BEGIN Raw data

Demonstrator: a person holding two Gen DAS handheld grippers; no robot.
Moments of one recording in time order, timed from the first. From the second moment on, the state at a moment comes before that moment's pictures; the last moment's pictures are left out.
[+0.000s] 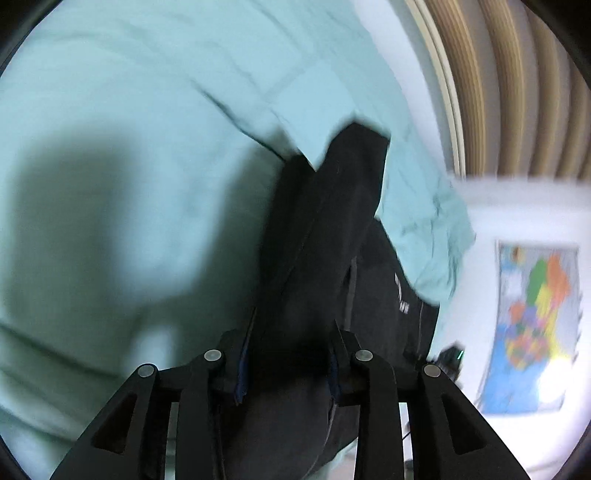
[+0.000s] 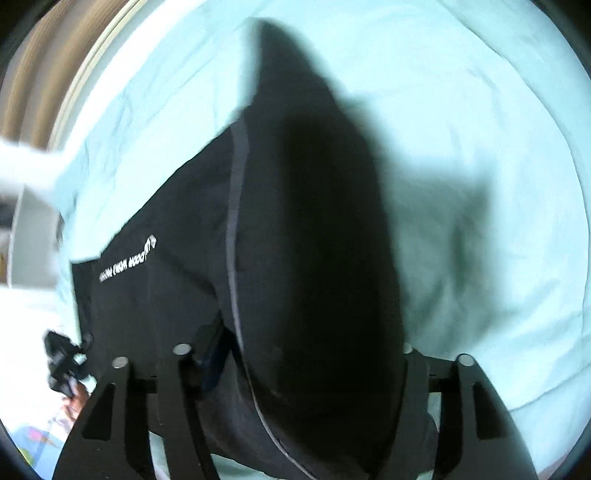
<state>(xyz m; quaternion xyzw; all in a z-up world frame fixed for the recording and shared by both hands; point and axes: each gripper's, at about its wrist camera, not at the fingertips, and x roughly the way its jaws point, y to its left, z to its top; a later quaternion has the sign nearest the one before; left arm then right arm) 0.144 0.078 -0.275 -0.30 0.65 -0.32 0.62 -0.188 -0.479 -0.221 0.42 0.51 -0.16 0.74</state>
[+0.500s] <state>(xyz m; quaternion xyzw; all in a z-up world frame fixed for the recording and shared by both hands) 0.052 0.023 -0.166 -0.07 0.58 -0.40 0.71 -0.208 -0.357 -0.119 0.31 0.47 -0.25 0.79</state>
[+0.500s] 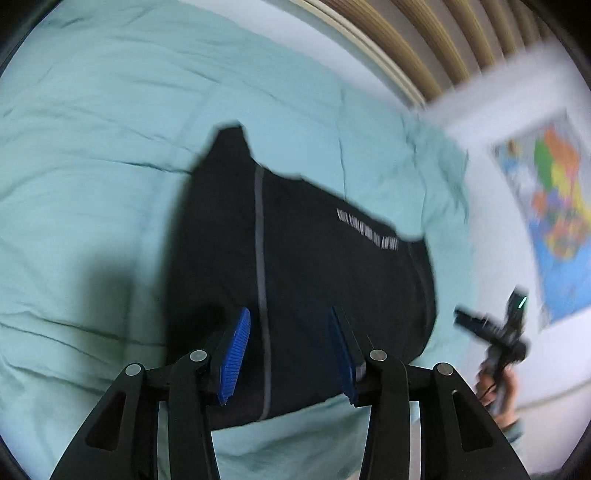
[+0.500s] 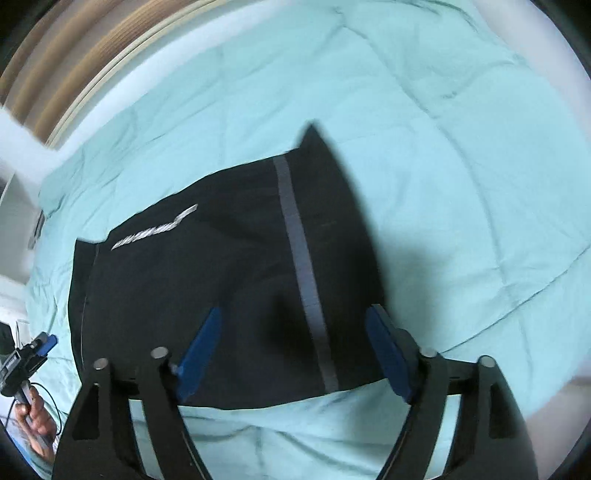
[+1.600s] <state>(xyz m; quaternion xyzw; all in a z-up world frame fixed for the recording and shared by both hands) -0.020 0.001 -0.041 0.11 0.46 -0.37 0.80 -0.160 -0.164 -0.025 0.22 0.43 -0.38 0.79</state>
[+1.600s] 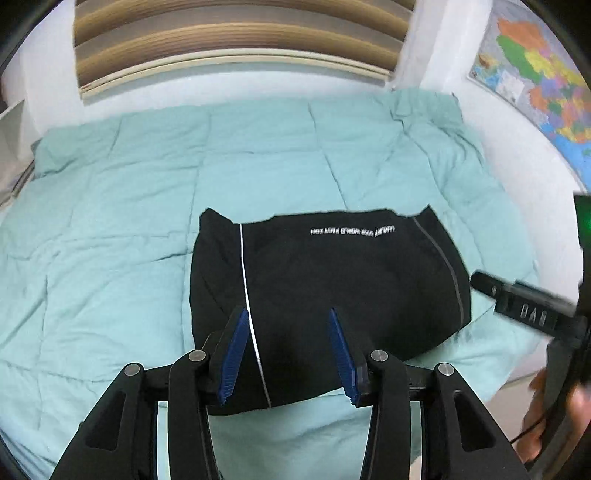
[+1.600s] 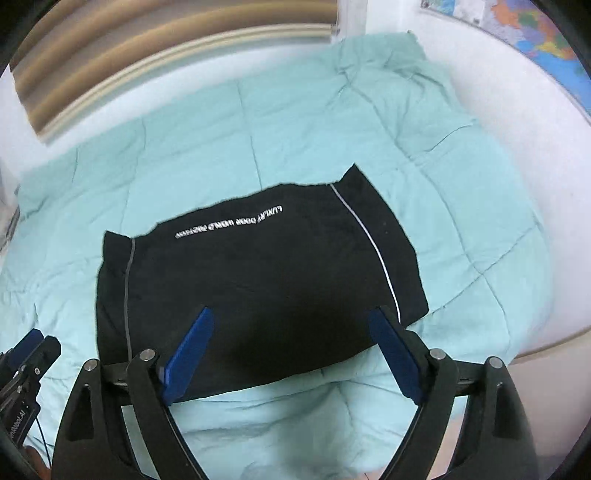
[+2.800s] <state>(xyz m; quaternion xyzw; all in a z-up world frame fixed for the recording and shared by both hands) -0.110 -0.094 -0.001 0.13 0.43 -0.21 0.87 -0.206 -0.221 0.010 0.15 0.43 -0.31 0.83</state>
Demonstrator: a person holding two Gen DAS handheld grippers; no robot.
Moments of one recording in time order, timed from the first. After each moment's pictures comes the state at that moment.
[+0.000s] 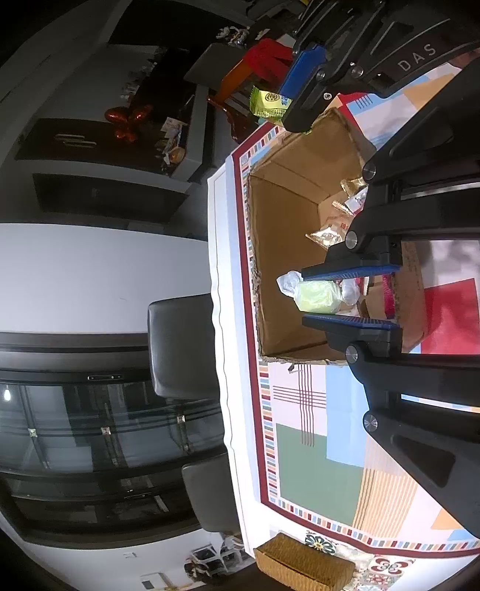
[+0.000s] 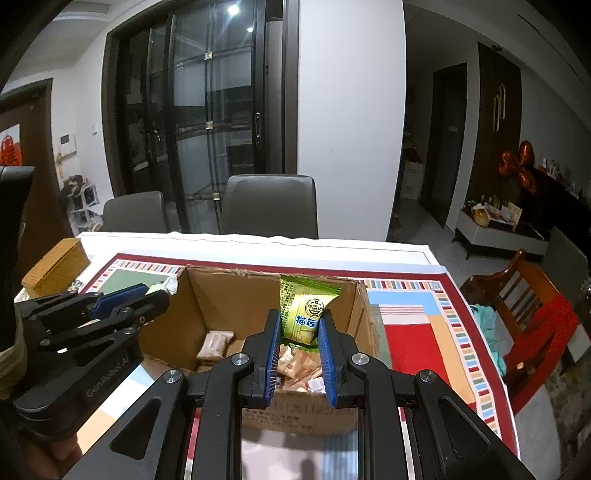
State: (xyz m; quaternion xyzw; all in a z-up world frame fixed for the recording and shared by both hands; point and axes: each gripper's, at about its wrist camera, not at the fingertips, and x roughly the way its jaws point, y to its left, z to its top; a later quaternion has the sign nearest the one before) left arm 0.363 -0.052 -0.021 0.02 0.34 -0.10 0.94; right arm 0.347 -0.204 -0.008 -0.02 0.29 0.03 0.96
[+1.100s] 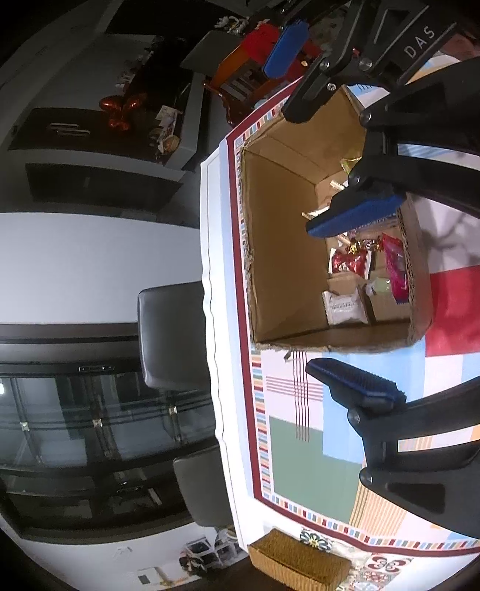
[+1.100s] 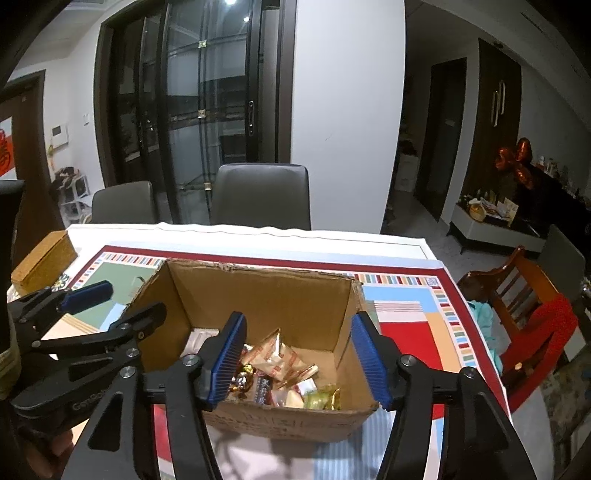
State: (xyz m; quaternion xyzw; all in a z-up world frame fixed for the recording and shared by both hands) left arm 0.377 -0.044 -0.031 0.03 0.35 -0.08 0.93; right arm 0.369 -0.207 -0.020 -0.03 0.30 0.01 0.95
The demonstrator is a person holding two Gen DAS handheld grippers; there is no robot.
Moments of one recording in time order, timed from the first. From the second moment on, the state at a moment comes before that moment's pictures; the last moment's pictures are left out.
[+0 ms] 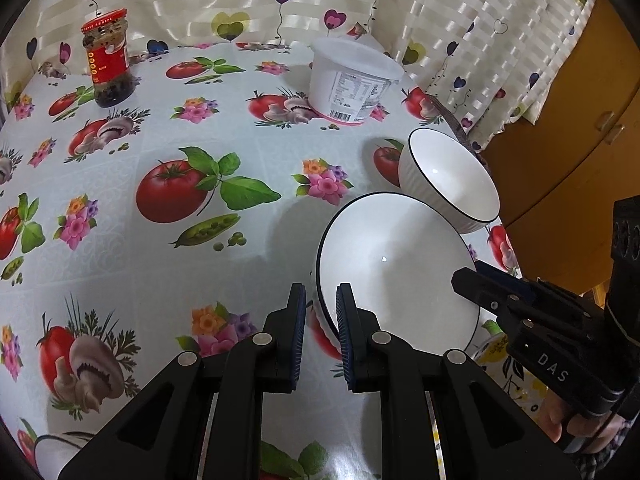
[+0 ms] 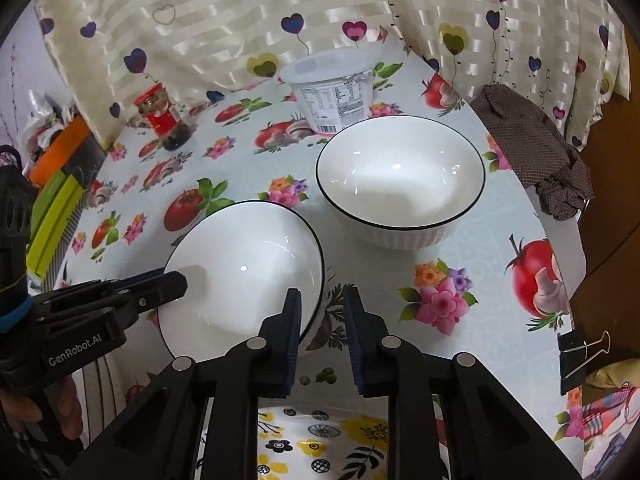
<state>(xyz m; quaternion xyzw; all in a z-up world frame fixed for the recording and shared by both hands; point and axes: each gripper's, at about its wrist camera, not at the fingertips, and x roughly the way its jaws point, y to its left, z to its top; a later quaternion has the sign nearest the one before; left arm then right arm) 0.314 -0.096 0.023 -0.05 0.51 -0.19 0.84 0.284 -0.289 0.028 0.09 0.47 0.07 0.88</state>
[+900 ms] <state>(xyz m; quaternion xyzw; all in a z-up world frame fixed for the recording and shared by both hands) 0.314 -0.101 0.019 -0.04 0.50 -0.18 0.84 0.288 -0.282 0.025 0.09 0.47 0.05 0.88</state>
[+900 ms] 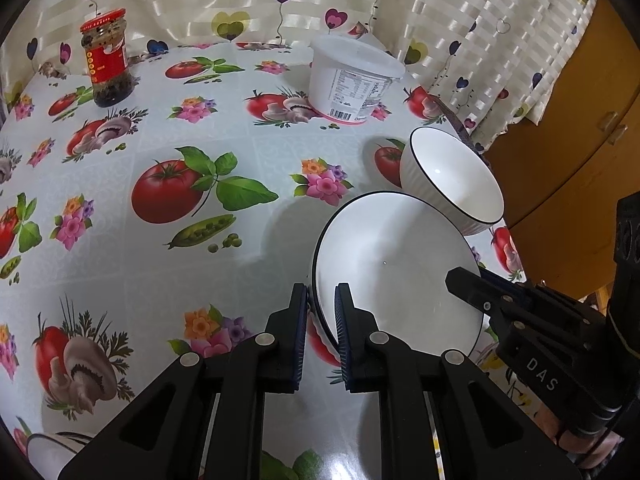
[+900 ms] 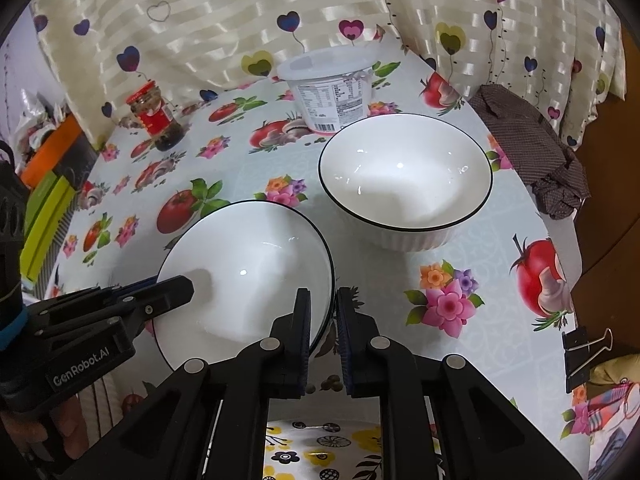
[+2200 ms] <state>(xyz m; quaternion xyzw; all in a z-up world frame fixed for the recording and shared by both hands) 0.279 -0.101 0.065 -0.05 0.47 -0.19 0.86 0.245 -0.286 0.073 0.11 0.43 0.05 0.90</state>
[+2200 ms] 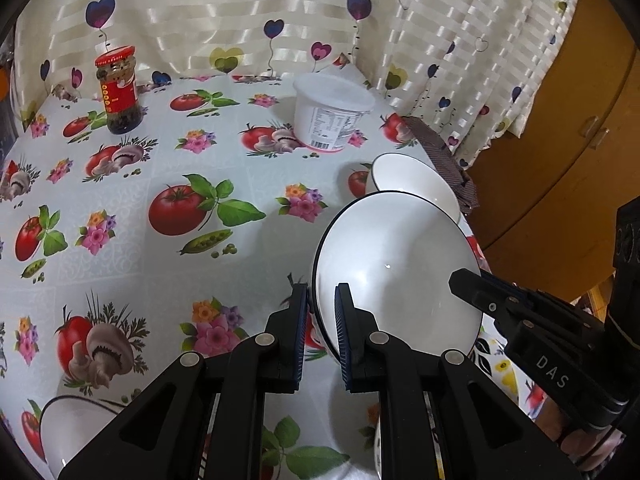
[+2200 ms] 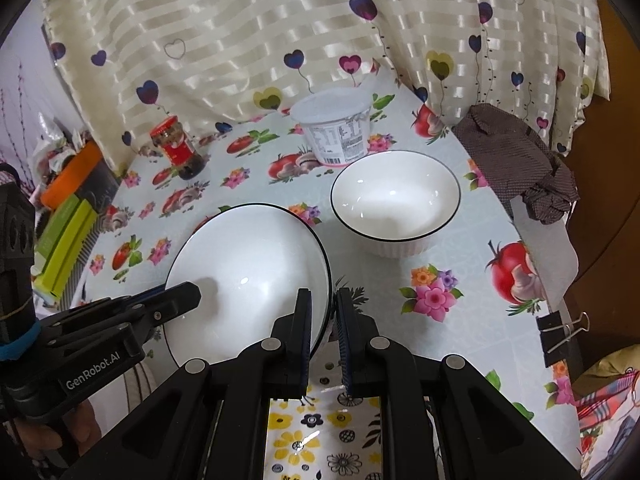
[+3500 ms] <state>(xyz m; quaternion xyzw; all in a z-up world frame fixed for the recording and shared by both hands) 0.188 -0.158 0.033 -0.02 0.51 -0.24 0.83 0.122 -0.336 0.056 0.16 0.43 0.00 0.89</state>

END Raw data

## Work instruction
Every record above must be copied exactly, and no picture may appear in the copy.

## Response to the exercise
Demonstrator: a person holding two Gen DAS handheld grippers; no robot.
Moments of one recording in time order, timed from the first. From the second moment on, the state at a moment comes before that moment's pictures; the last moment's pictures are left out.
[+0.000s] 
[+0.000s] 
<state>(xyz m; quaternion xyzw; all in a z-up world frame fixed for the recording and shared by both hands; point and axes: each gripper's, at about its wrist camera, not at the fingertips, and x roughly the way its jaws point, y to its left, z to its top; a later quaternion has the sign nearest the one before; left arm then right arm) 0.144 0.078 -0.275 -0.30 0.65 -0.32 0.62 -0.188 -0.479 -0.221 0.42 0.51 -0.16 0.74</state>
[+0.500s] <state>(xyz m; quaternion xyzw; all in a z-up world frame fixed for the recording and shared by both hands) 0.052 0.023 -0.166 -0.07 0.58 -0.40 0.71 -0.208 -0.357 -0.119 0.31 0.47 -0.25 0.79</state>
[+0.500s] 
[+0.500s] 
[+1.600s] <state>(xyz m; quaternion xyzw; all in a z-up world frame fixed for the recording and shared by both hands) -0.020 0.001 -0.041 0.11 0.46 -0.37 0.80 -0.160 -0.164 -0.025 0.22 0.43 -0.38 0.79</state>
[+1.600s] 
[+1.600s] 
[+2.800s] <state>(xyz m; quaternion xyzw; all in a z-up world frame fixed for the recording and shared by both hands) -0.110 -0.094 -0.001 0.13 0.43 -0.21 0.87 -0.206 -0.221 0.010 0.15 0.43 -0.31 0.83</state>
Demonstrator: a person holding two Gen DAS handheld grippers; no robot.
Moments of one recording in time order, timed from the first. After each moment's pictures comes the state at that moment.
[+0.000s] 
[+0.000s] 
State: (xyz m; quaternion xyzw; all in a z-up world frame fixed for the recording and shared by both hands; point and axes: each gripper's, at about its wrist camera, not at the fingertips, and x roughly the way its jaws point, y to its left, z to its top; a later quaternion has the sign nearest the one before) left arm 0.363 -0.052 -0.021 0.02 0.34 -0.10 0.94; right arm 0.347 -0.204 -0.008 -0.02 0.29 0.03 0.96
[+1.100s] 
[+1.100s] 
State: (xyz m; quaternion xyzw; all in a z-up world frame fixed for the recording and shared by both hands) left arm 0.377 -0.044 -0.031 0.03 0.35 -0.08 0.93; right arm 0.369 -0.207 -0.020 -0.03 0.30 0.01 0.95
The demonstrator is a person holding two Gen DAS handheld grippers; there is no robot.
Moments of one recording in time order, timed from the first. From the second moment on, the state at a moment comes before that moment's pictures; the last moment's pictures are left out.
[+0 ms] 
[+0 ms] 
<state>(xyz m; quaternion xyzw; all in a z-up world frame fixed for the recording and shared by both hands; point and axes: each gripper's, at about its wrist camera, not at the fingertips, and x roughly the way its jaws point, y to its left, z to its top; a later quaternion has the sign nearest the one before; left arm then right arm) 0.314 -0.096 0.023 -0.05 0.51 -0.19 0.84 0.284 -0.289 0.028 0.09 0.47 0.07 0.88</state>
[+900 ms] <state>(xyz m; quaternion xyzw; all in a z-up world frame fixed for the recording and shared by both hands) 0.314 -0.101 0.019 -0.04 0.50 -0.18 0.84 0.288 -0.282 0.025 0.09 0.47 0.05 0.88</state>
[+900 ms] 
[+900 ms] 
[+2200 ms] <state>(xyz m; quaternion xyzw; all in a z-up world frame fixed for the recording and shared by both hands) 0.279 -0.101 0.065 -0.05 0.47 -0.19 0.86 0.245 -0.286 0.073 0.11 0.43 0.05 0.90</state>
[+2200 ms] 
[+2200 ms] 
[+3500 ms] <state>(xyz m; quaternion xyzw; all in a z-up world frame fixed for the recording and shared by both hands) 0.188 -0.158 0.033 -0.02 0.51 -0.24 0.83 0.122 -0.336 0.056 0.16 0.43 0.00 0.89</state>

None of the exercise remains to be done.